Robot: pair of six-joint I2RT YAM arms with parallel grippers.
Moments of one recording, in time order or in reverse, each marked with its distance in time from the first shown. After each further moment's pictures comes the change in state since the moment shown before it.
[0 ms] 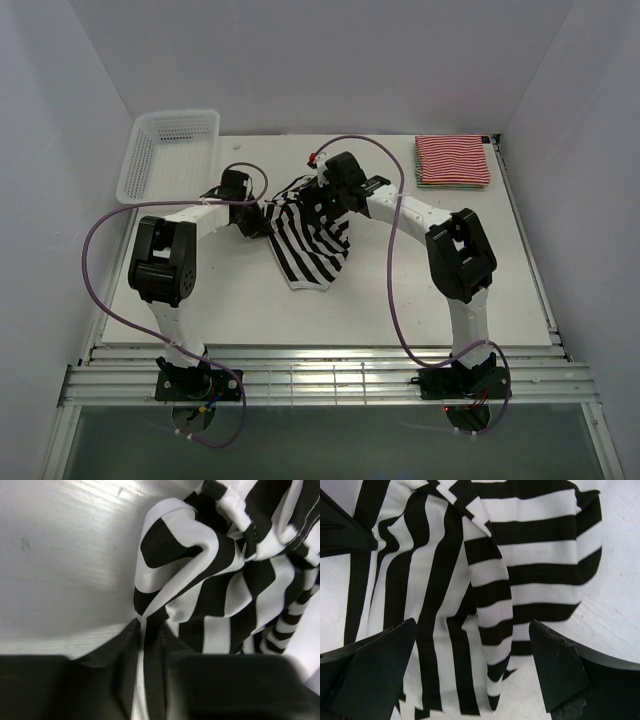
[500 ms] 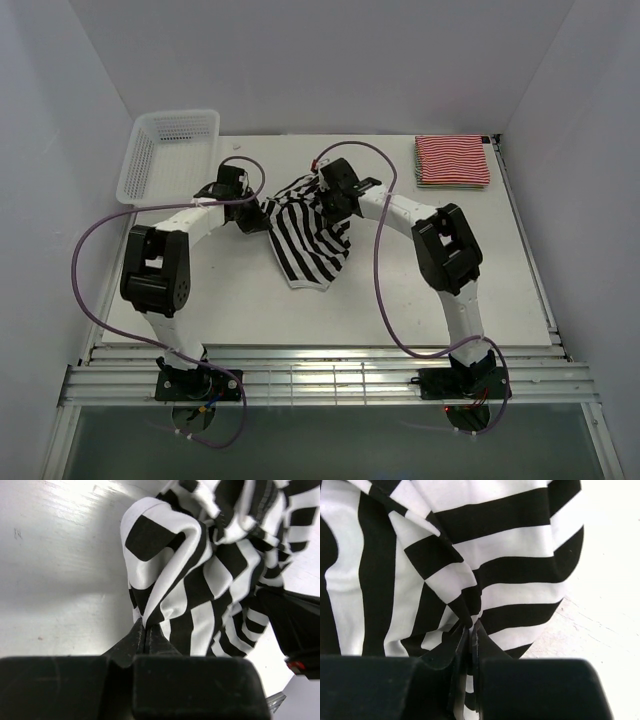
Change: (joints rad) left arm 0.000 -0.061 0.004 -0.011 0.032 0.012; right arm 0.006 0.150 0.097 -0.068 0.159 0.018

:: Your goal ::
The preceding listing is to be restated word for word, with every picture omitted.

:: Result for this task ::
Robot: pair of six-joint I2RT YAM arms with parallel grippers.
Moments of one recording, in time order or in reverse, each marked with its distance in time from the first shown. After each further moment's pictures comes the change in state since the moment shown before it.
[0 ms] 
[500 ms] 
Change: (joints rad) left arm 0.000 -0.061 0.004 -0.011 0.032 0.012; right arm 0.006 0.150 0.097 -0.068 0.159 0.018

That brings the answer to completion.